Fixing NumPy Error: Array is not JSON serializable

Updated: January 23, 2024 By: Guest Contributor Post a comment

Introduction

When working with NumPy arrays and JSON data serialization in Python, you may encounter the error stating that ‘array is not JSON serializable’. This error occurs because JSON is a text-based format that doesn’t natively handle NumPy’s binary array objects. Fortunately, there are multiple workarounds to effectively deal with this issue.

Understanding the Error

Before diving into the solutions, let’s understand why this error occurs. JSON is a standard data interchange format that serializes objects to string representations. However, since NumPy arrays are not built-in Python data types, the JSON module does not know how to convert these objects to strings. As a result, attempting to serialize a NumPy array using the json.dumps() function will throw an error.

Solution #1: Use Python’s Built-in Lists

NumPy arrays can be converted to lists, which are serializable by JSON. This method is straightforward, with the only drawback being the potential for increased memory usage with very large arrays.

  1. Convert the NumPy array to a Python list using tolist().
  2. Serialize the list using json.dumps().

Example:

import json
import numpy as np

# Create a NumPy array
dataset = np.array([1, 2, 3])

# Convert to a list and serialize
data_json = json.dumps(dataset.tolist())

# Output
print(data_json)

Notes: Converting to a list is simple and widely compatible, but may not be the most memory-efficient for large arrays.

Solution #2: Use a Custom JSON Encoder

Implement a custom JSON encoder that extends json.JSONEncoder to handle NumPy array serialization.
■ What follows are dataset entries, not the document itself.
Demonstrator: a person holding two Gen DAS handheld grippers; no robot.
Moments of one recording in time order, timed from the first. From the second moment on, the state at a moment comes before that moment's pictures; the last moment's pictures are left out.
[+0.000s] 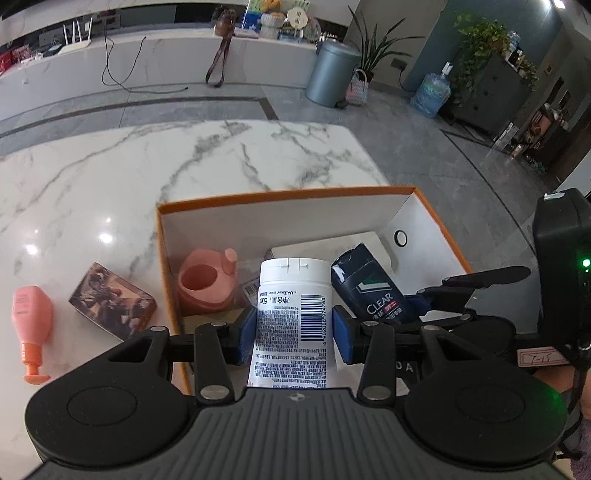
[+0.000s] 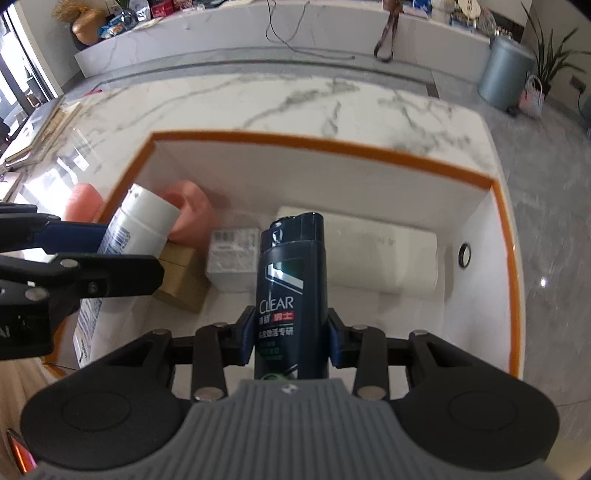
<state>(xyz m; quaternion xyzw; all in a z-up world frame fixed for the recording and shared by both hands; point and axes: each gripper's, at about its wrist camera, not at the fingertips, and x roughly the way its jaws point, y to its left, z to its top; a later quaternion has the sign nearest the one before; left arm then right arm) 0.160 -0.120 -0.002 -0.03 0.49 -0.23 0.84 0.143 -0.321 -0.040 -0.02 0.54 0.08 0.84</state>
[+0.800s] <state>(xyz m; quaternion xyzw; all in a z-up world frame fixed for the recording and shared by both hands) 0.160 -0.130 -0.031 -0.01 0.51 -0.23 0.83 0.148 -0.308 -0.090 -0.02 0.56 0.06 0.83</state>
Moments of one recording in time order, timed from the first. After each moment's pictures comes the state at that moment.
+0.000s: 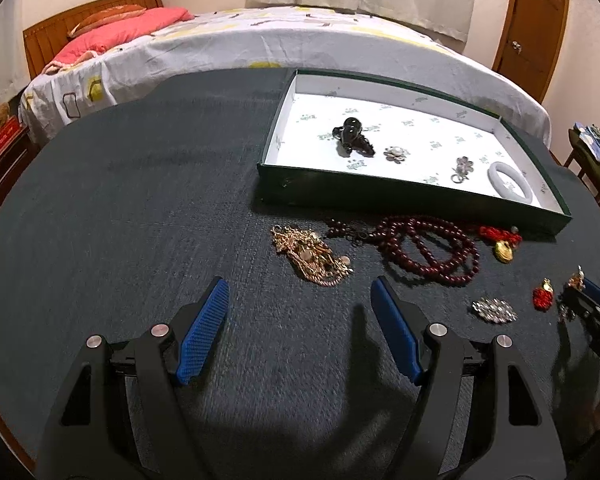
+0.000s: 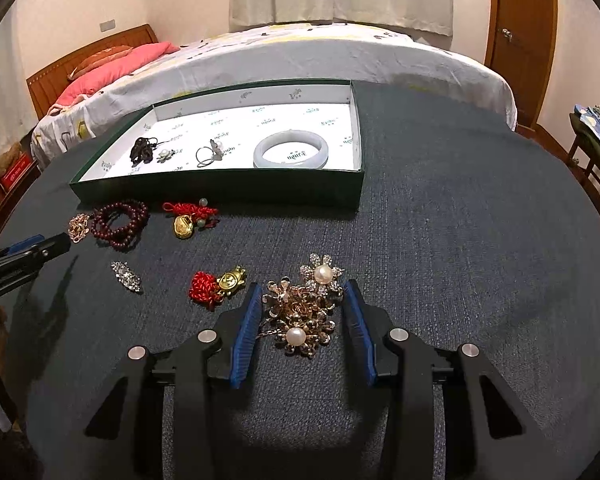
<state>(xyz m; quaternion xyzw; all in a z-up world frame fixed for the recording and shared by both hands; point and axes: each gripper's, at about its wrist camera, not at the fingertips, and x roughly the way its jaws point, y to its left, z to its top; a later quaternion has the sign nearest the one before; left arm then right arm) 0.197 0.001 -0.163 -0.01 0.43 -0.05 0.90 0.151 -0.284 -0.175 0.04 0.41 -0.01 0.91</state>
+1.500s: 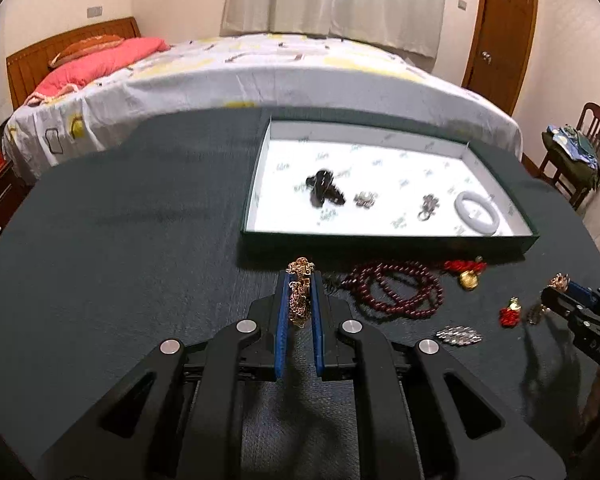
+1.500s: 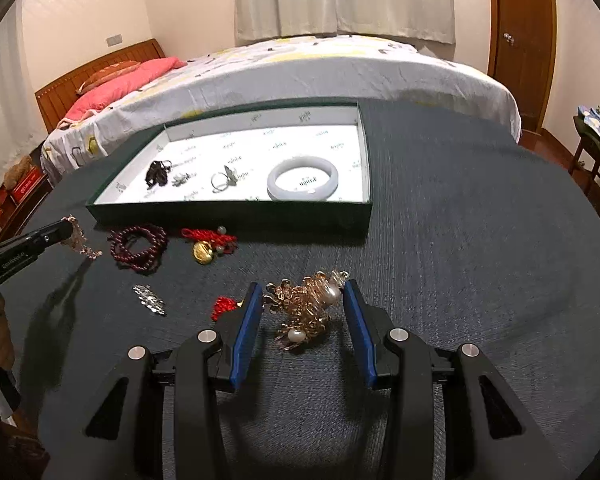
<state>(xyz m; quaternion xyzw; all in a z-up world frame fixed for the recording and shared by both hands) 0.194 0.000 -0.123 0.01 0.38 -0.10 0.92 0.147 -0.283 -0.152 0.05 0.39 0.01 0.92</state>
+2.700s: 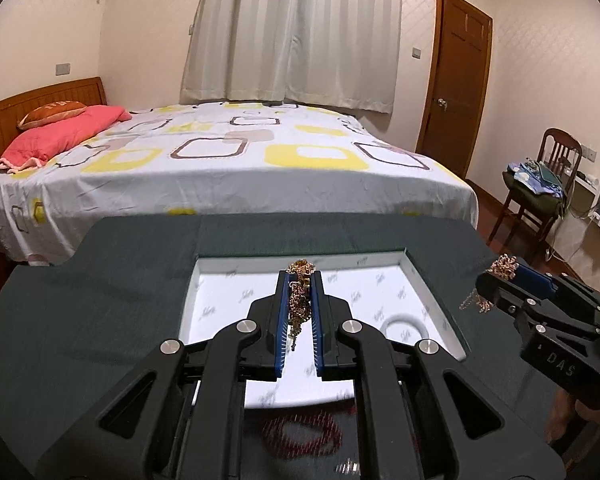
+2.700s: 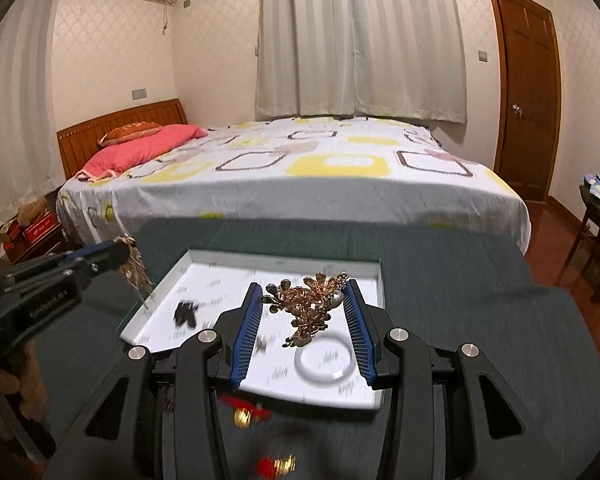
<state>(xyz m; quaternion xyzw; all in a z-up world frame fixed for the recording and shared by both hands) 0.247 -0.074 -0.032 0.00 0.27 -0.17 0.95 0.218 -0.276 -0.050 0.03 0.26 0.02 0.97</state>
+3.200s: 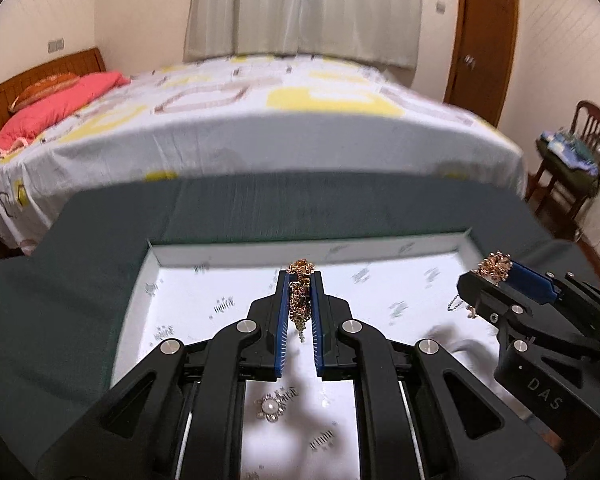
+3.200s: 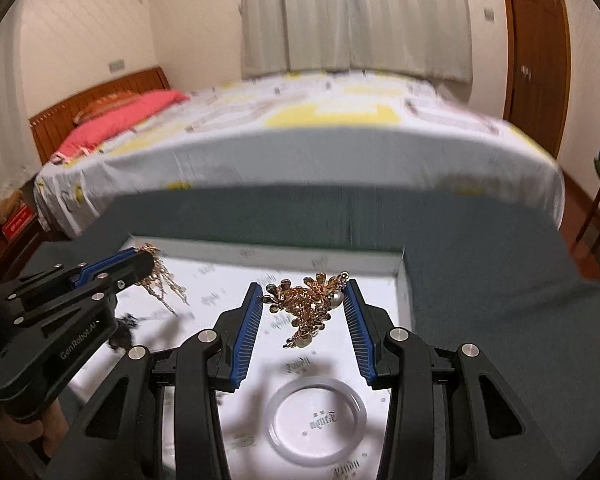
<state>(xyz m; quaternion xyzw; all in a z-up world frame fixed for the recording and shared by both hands) 0.358 -0.126 -0.116 0.03 0.36 -0.13 0.92 0.333 -0.289 -0.131 0.05 0.36 0.01 0.93</state>
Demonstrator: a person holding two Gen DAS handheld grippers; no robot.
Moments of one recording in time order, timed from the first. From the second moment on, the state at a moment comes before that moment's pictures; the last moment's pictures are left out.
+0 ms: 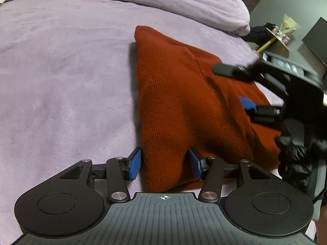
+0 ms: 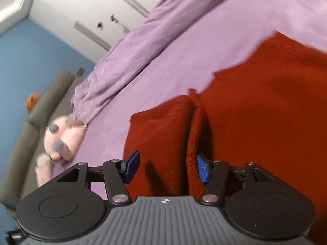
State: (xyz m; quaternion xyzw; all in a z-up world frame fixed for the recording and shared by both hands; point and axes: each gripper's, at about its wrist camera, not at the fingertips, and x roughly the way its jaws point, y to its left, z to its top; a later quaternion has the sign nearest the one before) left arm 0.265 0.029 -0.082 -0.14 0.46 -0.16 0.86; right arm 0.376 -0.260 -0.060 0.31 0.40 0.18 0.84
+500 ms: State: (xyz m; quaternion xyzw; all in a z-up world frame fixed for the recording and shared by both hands) left arm 0.230 0.026 -0.051 -0.13 0.43 -0.15 0.88; right arm 0.336 -0.214 0.001 -0.06 0.28 0.12 0.95
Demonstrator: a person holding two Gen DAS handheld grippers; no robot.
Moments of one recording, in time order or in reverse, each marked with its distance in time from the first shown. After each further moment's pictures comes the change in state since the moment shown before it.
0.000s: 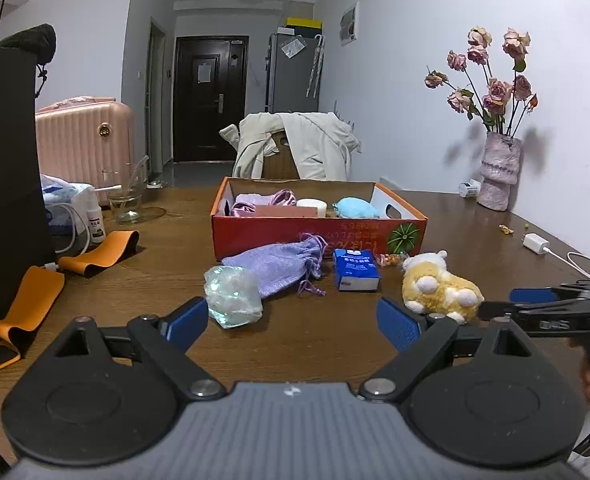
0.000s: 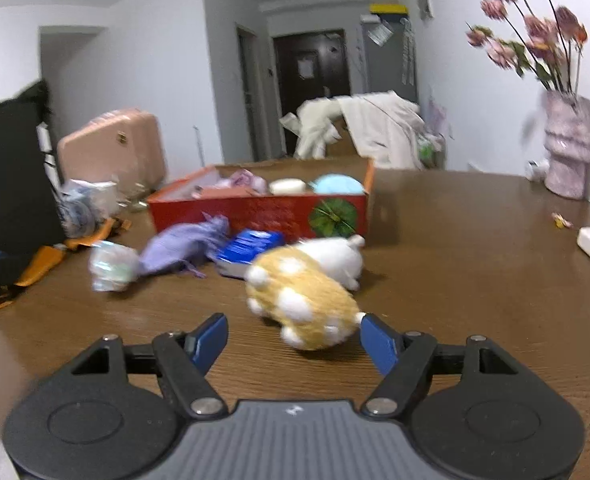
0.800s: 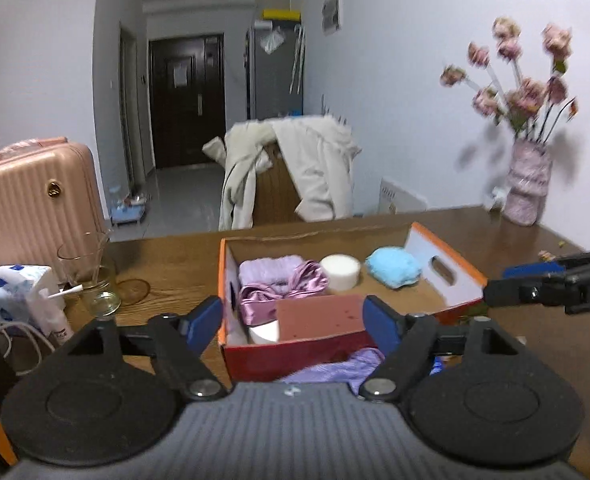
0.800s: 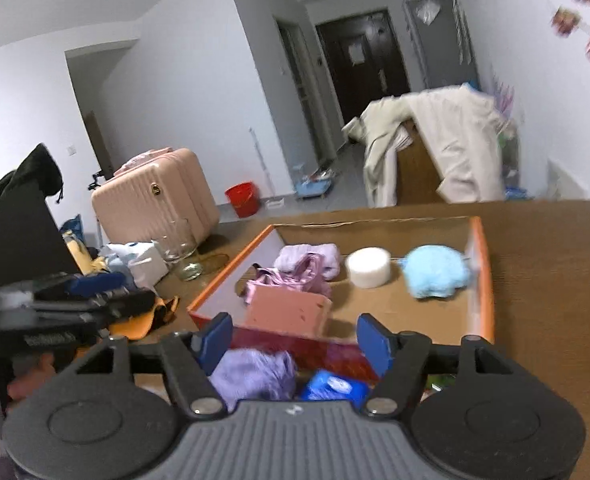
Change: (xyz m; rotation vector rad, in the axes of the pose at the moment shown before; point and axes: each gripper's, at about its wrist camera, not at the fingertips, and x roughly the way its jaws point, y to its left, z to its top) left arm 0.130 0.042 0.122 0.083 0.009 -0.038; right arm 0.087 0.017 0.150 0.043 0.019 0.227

This is more flexible and can be customized to handle various NumPy data types.

  1. Define a custom encoder that inherits from json.JSONEncoder.
  2. Override the default() method to serialize NumPy arrays.
  3. Pass this encoder to json.dumps().

Example:

import json
import numpy as np

class NumPyEncoder(json.JSONEncoder):
    def default(self, obj):
        if isinstance(obj, np.ndarray):
            return obj.tolist()
        return json.JSONEncoder.default(self, obj)

dataset = np.array([1, 2, 3])
data_json = json.dumps(dataset, cls=NumPyEncoder)
print(data_json)

Notes: This method is more complex but allows for more control over serialization, and can be extended to handle different data types.

Solution #3: Use Serialization Libraries

Utilize third-party libraries such as pandas or json_tricks, which can natively handle NumPy array serialization to JSON. These libraries can deal with more complex data types and structures.

  1. Install the serialization library (e.g., pip install pandas).
  2. Use the library’s built-in functions for serialization.
import pandas as pd
import numpy as np

# Create a NumPy array wrapped in a pandas DataFrame
dataframe = pd.DataFrame(np.array([1, 2, 3]))

# Serialize using pandas' to_json() function
data_json = dataframe.to_json()

# Output
print(data_json)

Notes: These libraries provide powerful serialization options but add dependencies to your project.

Conclusion

When facing the ‘array is not JSON serializable’ error in NumPy, the solutions shown above can help resolve the issue. Whether you choose to convert NumPy arrays to lists, implement a custom JSON encoder, or opt for a third-party serialization library, understanding how to manipulate data formats will enable you to work with JSON and NumPy seamlessly in Python.